The last couple weeks I have been working on an OGR DXF driver. AutoCAD DXF format is a popular interchange format for CAD data, and to a somewhat lesser extent for goespatial map data often originating from engineering departments. It is a rather ugly format. Even though it is ASCII it is less than fun for humans to scan.
The raw machinery of the format is published by Autodesk, and lots of translators have been written for it in the past. However, I find it very frustrating that the format specifications fail to address the semantics of the format to any meaningful degree. It is assumed, I guess, that the person reading them is already deeply familiar with the AutoCAD data model.
So, for instance, it talks about the BLOCKS section, and the INSERT entity, but it never really explains that by defining a bunch of entities as a block, and then putting them into the drawing it makes it possible to treat a bunch of entities as a group. This has to be deduced. I have an old dxf file produced by FME that uses this as a mechanism to group a set of polylines that form a multipolygon, but I'm not sure how widely this approach is used.
In my driver, I have implemented two mechanisms for supporting blocks. In the case of non-text entities I try to accumulate the geometries I derive from the entities in the block into one OGC geometrycollection. But I also found that blocks in some drawings are used to group sets of text elements. In this case if I only use the geometries, I've discarded the important component - the text - so I collect the text entities as full features. And when I encounter the INSERT entity I push the original set of features into the input stream.
I spent most of a day implementing read support for the DIMENSION entity. This is essentially supposed to be a single object that shows a measurement on a drawing. The red part below is a single dimension element as rendered by QCAD.
Of course, there is no clear analog to this in OGR. So I ended up creating a single feature with a MULTILINESTRING geometry for the leaders, and arrows, and then pushed the label as a separate point feature with a LABEL style string.
I have made some effort to capture the drawing style information so that features can, in theory, be drawn similarly to AutoCAD by OGR applications. There is still really only one way to do this in OGR and that is to provide styling information as OGR Feature Style strings. This is a format that Daniel Morissette, myself and I believe Stephane Villeneuve defined many years ago as based closely on the sorts of styling supported by the mapinfo format(s). A few extensions have been made over the years, and a few OGR drivers utilize it to return styling information including DGN, and MapInfo. Andrey Kiselev has also done some stuff with it, so I presume there is a driver of his that uses it. So far the only two application that I know of using the feature style information are OpenEV and MapServer (via OGR autostyling).
I'm quite conflicted about the OGR feature style specification. I just hate to define "yet another" way of describing feature styling that is not closely related to any proper standard. I can't help but think there ought to be something more standards oriented to use as a basis. Perhaps OGC SLD, or SVG or something like that. But SLD didn't exist when we started, and does not express a lot of what I want. I don't really know that much about SVG - perhaps it would be a good choice. So, lacking a clear plan each time I need styling I do a bit more work on the OGR feature style specification while remaining less than fully committed to it as a long term thing.

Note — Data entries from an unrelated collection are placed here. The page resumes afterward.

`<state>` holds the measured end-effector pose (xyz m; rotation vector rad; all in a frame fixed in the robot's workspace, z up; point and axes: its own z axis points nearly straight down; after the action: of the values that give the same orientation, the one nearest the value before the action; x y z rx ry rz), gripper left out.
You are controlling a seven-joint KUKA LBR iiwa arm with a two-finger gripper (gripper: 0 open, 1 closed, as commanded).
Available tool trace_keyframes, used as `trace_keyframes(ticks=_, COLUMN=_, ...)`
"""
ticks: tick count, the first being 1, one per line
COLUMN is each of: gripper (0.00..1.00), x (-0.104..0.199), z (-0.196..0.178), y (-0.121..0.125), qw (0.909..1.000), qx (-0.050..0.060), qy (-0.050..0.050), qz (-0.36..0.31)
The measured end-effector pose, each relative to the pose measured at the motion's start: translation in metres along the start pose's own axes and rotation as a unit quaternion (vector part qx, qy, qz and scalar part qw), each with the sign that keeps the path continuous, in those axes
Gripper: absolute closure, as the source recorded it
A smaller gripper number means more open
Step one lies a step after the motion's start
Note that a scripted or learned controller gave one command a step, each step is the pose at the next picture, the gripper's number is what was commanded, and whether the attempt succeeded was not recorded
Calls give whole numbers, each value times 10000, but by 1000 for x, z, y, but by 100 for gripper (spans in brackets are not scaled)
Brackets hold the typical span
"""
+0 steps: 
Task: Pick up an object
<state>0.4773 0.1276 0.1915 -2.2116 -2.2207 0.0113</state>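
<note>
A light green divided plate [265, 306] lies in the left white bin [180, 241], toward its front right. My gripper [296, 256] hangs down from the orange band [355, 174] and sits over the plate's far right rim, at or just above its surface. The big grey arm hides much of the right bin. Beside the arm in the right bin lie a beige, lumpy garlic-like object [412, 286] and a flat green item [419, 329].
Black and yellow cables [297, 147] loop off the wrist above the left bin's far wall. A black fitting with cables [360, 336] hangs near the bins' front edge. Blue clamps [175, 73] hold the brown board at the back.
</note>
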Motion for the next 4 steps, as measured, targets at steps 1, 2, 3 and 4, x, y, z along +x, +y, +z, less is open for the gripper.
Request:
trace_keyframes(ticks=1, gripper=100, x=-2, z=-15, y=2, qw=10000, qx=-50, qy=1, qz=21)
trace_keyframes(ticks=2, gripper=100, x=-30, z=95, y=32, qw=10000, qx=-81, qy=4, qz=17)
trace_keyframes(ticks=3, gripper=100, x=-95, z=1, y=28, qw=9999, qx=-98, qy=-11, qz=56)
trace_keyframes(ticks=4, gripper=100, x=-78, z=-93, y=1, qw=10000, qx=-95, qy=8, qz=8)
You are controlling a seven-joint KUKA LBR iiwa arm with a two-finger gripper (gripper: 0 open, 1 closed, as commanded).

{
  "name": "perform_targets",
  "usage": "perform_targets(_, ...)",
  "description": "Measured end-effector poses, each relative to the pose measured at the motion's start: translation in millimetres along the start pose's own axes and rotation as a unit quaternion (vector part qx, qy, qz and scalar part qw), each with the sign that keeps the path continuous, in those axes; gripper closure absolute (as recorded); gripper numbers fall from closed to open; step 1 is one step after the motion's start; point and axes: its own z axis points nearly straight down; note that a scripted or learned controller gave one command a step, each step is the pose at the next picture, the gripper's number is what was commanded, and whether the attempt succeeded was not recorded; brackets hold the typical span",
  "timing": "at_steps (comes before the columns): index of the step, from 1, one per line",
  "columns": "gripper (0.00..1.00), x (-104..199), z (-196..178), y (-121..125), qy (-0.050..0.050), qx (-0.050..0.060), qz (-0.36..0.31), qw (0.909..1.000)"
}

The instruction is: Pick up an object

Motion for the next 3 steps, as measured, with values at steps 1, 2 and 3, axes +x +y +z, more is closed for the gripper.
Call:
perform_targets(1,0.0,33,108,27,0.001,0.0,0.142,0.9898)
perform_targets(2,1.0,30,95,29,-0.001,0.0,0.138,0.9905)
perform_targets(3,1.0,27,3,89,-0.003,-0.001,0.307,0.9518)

Another aspect that was challenging was all the curves. I added the OGRGeometryFactory::approximateArcAngles() method as a generic mechanism to approximate arcs on an ellipsoid or circle as linestrings. The code was adapted from the Oracle driver and similar code exists in the DGN, and NTF drivers too I believe. So, finally this moves into the core.
One of the DXF curve types is a spline. Review the QCAD source code I found they implemented the spline rendering using rationale b-spline curves derived from Chapter 4 of An Introduction to NURBS by David Rogers. They release under the GPL so I can't directly use the code from QCAD without also putting GDAL/OGR under GPL restrictions, so I contacted the original author for permission to publish this code under the MIT/X license, like GDAL. He has indicated he has received my email and is considering the request ... so I wait.
In addition to the specification, I have also found the QCAD (and it's underlying dxflib library) to be a useful reference. I considered using dxflib but it really does not seem to solve any of the hard parts for me, and it would have added a dependency on an external library - complicating building of GDAL/OGR. The other very helpful resource was the v.in.dxf code from GRASS. This is a slightly less sophisticated dxf reader than OGR (IMHO) but it provided a very easy to understand implementation of a DXF reader for GIS data that was especially helpful in writing the proposal for the DXF driver. I also used it as a reference when implementing some of the element translations.
Before closing, I would like to thank Andreas Neumann and the City of Uster who have provided funding for this development. It seems that local government in Switzerland punches above it's weight in the free gis software world (the Kanton of Solothurn is also a big supporter of qgis, and related technologies as I understand). If only one in ten cities in the world made serious use of free gis software and provided enough financial support for one core developer it would have a huge boosting effect.
Anyways, preliminary DXF read support is in GDAL SVN now. Consider trying it out and providing feedbac.